Pyxine jolyana

Scientific classification
- Kingdom: Fungi
- Division: Ascomycota
- Class: Lecanoromycetes
- Order: Caliciales
- Family: Caliciaceae
- Genus: Pyxine
- Species: P. jolyana
- Binomial name: Pyxine jolyana Jungbluth, Kalb & Marcelli (2011)

= Pyxine jolyana =

- Authority: Jungbluth, Kalb & Marcelli (2011)

Species of lichen-forming fungus

Pyxine jolyana is a species of foliose lichen in the family Caliciaceae. It is known from southeastern Brazil, where it grows on rocks and tree bark in coastal and near-coastal areas from sea level to about 915 m elevation. The species is distinguished by its brownish-gray rosettes with narrow , pale yellow powdery patches near the lobe edges, and an unusual chemical combination of lichexanthone in the upper layer and norstictic acid in the interior tissue.

==Taxonomy==
Pyxine jolyana was described as a new species in 2011 by Patrícia Jungbluth, Klaus Kalb, and Marcelo Pinto Marcelli, based on material collected in São Paulo State, Brazil. The species epithet honors Carlos Alfredo Joly for his role in supporting biodiversity work in São Paulo State.

In overall appearance it resembles some other small-lobed, gray-brown members of Pyxine, but it is set apart by its chemistry: it contains lichexanthone in the upper and norstictic acid in the medulla, a combination that is uncommon in South American members of the genus. It is also distinguished by its frequent, pale yellow soralia (the powdery structures that release soredia) and by the patchy yellow-to-salmon pigmentation that develops in the upper medulla, which can vary across the thallus.

==Description==
The thallus (lichen body) is tightly attached to its substrate and usually forms a roughly circular rosette up to about 7 cm across. It is brownish gray and divided into narrow lobes about 0.5–1.0 mm wide, with rounded to slightly squared-off tips. The upper surface is mostly smooth and lacks isidia or other solid vegetative outgrowths, but soralia are common and tend to sit just inside the lobe margins; the soredia are powdery to slightly granular. The lower surface is black (often a bit paler toward the lobe tips) and bears many (unbranched) rhizines of similar color, reaching about 0.7 mm long.

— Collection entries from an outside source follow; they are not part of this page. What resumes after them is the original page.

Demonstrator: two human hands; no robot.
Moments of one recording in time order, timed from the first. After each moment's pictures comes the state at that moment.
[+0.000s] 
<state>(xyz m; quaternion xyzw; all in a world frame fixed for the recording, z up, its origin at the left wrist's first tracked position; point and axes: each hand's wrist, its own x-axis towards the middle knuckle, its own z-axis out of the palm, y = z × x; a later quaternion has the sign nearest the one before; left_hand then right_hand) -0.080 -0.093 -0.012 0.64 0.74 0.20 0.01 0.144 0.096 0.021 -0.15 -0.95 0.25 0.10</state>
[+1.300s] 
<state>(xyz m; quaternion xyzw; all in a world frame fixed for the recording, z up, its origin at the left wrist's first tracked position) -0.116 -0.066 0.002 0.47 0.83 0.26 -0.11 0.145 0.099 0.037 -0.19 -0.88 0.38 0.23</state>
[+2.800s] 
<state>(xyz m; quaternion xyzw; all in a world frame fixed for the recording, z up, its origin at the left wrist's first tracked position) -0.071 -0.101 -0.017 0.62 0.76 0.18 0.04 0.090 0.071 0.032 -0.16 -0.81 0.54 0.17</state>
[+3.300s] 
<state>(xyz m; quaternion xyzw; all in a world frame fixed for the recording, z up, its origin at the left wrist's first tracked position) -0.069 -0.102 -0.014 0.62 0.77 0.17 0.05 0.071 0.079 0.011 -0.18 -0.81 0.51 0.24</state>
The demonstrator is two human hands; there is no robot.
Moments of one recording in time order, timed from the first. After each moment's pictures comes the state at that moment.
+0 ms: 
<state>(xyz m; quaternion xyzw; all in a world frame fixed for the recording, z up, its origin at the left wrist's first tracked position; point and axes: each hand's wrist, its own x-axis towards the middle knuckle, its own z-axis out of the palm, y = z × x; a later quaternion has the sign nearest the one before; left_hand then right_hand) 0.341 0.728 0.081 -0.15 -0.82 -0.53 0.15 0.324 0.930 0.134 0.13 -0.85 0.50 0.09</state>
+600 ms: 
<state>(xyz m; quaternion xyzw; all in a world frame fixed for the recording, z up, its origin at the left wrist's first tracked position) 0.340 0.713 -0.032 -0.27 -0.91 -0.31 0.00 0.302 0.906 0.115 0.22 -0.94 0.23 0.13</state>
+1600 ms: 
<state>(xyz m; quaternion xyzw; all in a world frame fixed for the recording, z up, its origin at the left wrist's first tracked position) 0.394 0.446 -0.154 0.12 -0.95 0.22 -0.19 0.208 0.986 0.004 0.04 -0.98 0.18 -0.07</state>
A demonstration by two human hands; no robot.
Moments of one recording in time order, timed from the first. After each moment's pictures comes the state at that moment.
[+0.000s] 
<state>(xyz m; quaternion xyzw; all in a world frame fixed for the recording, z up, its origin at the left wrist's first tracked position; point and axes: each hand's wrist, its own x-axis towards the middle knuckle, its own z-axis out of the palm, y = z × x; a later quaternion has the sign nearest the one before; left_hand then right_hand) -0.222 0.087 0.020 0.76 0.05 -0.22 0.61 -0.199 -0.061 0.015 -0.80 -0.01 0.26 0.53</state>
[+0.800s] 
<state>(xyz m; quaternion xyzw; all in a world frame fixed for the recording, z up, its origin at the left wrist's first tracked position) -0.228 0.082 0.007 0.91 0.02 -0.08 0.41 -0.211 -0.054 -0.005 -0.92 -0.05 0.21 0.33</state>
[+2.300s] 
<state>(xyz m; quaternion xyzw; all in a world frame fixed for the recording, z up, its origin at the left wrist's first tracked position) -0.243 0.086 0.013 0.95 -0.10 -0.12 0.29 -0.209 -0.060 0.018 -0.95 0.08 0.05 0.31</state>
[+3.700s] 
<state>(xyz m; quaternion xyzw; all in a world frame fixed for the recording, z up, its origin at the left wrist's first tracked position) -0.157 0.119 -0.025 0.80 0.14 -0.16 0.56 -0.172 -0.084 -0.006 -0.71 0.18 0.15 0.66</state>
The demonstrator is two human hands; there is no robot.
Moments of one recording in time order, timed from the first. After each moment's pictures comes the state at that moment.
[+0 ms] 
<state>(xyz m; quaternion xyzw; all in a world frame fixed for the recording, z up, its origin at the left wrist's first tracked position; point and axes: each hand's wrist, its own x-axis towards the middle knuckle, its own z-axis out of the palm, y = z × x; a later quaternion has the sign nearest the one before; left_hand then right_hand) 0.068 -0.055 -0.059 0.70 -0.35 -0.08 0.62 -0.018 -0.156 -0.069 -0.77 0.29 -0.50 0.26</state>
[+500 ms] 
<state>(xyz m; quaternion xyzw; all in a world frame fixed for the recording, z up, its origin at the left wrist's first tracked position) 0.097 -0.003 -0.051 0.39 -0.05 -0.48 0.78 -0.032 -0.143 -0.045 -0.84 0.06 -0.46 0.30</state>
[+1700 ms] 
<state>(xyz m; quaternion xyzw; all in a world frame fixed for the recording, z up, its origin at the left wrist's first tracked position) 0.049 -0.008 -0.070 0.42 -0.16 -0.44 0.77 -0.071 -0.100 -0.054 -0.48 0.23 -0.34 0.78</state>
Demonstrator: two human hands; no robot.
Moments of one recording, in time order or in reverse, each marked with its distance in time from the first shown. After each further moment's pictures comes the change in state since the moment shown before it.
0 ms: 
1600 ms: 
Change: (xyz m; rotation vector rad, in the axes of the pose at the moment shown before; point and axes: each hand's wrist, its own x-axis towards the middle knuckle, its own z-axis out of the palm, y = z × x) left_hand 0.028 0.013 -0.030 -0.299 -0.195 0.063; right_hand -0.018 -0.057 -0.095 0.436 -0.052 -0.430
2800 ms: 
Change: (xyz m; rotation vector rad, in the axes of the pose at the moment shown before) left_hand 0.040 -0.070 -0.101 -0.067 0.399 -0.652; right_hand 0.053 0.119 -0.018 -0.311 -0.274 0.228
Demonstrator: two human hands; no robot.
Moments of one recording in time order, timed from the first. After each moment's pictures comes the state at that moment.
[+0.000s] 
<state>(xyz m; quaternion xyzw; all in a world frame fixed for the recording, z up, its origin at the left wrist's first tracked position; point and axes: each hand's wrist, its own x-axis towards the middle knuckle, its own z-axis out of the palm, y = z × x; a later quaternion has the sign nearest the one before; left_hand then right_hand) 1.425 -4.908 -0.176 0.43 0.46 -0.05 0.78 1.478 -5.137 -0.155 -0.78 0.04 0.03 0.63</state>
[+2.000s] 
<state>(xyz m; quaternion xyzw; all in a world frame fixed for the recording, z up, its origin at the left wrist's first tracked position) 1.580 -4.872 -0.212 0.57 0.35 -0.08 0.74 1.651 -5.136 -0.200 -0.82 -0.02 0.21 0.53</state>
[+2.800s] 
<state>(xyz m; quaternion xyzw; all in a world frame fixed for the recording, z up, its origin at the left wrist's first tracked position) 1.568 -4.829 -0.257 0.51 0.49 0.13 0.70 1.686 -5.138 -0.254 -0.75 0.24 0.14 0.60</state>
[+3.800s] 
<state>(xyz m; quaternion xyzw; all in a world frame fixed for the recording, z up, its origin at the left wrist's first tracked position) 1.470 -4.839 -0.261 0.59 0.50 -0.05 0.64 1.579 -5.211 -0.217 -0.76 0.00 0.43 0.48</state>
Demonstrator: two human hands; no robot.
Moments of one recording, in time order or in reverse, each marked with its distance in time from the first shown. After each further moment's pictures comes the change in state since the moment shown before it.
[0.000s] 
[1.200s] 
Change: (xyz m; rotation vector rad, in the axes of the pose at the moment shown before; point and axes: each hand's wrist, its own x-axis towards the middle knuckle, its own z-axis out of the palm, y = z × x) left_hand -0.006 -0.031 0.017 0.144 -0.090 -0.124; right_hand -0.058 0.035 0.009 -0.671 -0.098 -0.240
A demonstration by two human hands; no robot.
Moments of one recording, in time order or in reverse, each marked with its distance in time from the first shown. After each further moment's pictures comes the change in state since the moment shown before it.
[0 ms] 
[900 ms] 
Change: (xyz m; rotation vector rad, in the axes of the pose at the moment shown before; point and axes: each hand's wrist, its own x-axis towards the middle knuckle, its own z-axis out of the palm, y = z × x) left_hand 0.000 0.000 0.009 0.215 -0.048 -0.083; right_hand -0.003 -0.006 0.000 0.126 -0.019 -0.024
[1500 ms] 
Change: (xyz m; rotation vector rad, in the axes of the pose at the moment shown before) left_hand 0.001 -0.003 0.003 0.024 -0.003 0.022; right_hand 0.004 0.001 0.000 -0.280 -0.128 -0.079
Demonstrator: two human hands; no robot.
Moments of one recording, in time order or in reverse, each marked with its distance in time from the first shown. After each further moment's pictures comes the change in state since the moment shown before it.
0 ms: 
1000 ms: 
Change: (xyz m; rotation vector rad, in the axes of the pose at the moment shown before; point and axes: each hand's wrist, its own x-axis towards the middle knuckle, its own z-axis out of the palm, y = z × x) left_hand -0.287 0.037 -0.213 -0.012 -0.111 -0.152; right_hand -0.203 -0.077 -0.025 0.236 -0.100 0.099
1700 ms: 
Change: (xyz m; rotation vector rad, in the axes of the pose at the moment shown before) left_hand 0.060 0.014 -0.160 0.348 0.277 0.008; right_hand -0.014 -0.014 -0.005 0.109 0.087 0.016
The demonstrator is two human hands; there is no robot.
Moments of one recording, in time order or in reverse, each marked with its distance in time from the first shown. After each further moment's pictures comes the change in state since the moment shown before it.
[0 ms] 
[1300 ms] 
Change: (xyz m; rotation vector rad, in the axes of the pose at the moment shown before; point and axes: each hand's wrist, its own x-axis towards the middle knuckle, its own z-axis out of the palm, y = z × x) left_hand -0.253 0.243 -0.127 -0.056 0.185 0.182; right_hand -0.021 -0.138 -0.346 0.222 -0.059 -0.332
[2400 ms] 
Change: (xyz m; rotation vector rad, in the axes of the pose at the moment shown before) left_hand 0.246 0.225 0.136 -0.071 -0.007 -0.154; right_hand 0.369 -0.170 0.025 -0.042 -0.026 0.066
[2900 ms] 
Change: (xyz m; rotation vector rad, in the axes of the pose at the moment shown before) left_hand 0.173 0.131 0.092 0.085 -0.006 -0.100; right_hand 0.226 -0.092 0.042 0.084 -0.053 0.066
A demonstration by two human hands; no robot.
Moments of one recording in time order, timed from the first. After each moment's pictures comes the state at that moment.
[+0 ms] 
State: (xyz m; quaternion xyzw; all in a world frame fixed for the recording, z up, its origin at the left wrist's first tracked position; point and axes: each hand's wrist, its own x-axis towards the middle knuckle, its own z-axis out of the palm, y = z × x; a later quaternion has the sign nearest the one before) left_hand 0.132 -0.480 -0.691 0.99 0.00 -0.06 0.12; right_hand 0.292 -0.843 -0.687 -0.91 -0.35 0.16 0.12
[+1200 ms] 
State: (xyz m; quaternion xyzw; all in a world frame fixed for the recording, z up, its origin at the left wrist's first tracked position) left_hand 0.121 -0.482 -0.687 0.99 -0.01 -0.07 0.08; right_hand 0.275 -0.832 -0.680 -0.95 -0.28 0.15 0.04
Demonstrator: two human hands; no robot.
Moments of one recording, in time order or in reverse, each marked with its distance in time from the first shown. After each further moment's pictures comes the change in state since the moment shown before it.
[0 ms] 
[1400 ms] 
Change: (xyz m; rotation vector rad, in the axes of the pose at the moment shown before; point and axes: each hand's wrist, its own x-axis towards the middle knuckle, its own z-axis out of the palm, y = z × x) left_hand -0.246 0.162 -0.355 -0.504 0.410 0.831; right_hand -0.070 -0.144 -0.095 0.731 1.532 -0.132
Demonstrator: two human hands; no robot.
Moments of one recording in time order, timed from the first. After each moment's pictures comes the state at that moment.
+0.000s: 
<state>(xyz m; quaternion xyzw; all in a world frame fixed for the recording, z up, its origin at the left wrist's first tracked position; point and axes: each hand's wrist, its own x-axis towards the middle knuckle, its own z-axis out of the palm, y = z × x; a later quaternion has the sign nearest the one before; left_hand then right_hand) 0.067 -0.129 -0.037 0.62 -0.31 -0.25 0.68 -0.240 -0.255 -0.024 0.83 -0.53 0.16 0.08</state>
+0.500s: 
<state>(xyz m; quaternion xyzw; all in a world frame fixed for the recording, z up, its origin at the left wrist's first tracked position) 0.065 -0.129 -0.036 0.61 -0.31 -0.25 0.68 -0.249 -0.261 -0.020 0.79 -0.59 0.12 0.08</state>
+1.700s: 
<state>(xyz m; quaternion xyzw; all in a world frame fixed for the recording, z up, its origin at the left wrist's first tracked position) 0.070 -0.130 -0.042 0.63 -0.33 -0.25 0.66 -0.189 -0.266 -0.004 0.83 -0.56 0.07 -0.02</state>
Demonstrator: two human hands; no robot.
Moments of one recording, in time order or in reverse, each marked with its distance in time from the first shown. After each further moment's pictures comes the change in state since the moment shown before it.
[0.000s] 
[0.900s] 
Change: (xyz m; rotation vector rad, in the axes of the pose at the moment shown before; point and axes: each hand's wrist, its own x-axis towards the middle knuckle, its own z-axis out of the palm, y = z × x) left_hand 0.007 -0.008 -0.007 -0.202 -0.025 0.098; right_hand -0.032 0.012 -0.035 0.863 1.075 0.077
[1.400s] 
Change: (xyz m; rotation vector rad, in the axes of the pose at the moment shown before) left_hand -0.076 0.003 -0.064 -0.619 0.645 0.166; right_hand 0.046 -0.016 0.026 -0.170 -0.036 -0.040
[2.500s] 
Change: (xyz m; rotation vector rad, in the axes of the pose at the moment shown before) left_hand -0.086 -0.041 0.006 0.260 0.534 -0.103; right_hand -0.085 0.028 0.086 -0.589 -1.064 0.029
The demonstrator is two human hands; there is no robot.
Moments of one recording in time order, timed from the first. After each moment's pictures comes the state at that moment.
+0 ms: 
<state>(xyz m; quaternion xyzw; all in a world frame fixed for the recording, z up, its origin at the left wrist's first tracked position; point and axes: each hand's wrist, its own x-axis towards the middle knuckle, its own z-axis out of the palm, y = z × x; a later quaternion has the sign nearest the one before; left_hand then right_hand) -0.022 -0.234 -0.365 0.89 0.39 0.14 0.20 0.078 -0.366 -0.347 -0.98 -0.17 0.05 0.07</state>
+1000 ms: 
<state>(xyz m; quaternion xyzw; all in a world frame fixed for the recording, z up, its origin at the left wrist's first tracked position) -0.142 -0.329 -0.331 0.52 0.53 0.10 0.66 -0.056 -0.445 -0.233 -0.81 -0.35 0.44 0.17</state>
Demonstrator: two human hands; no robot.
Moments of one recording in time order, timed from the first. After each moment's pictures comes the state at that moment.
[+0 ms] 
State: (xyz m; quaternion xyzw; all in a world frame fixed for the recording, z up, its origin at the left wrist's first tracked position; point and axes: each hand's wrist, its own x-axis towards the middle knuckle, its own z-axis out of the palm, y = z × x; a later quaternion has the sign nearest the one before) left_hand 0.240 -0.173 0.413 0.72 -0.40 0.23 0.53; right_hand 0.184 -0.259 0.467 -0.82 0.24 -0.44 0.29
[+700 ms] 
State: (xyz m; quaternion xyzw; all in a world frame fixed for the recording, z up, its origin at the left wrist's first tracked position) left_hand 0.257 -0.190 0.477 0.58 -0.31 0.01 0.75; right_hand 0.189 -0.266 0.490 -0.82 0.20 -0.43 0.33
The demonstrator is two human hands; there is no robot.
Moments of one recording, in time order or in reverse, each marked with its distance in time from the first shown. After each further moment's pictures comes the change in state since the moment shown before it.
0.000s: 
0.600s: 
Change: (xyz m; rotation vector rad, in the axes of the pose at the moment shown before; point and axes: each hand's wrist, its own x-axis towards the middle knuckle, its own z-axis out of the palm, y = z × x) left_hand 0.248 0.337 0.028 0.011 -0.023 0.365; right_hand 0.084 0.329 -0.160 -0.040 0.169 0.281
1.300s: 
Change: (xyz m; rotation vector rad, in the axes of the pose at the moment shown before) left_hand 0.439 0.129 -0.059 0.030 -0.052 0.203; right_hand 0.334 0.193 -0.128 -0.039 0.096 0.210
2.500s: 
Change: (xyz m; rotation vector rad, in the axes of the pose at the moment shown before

Internally, the medulla is variably colored: it may be cream to pale yellow to salmon in upper parts, and sulphur-yellow beneath soralia, while a thin lower layer can remain white. In older central areas a reddish-purple pigment reaction may appear with potassium hydroxide solution (the K test). Pycnidia are rare and occur on the upper surface; the conidia are small and flask-shaped. Chemically, the cortex contains lichexanthone (giving a yellow fluorescence under ultraviolet light), while the medulla contains norstictic acid along with triterpenes and pigments; the norstictic acid can be unevenly distributed, so spot tests from the lobe tips alone may miss it.

==Habitat and distribution==
This species was originally known from São Paulo State in southeastern Brazil, with records from coastal and near-coastal localities (including Peruíbe, Ubatuba, and São Luís do Paraitinga). It occurs from near sea level (about 1–5 m) up to at least 915 m elevation. It has since been recorded from Minas Gerais.

Pyxine jolyana grows either on rock (saxicolous) or on bark and woody surfaces (corticolous). Collections include thalli on coastal rocks, on palm stipes near a river mouth in windy, sun-exposed conditions, and on twigs and tree trunks at the edges of forest (including restinga vegetation near the ocean and shaded forest margins).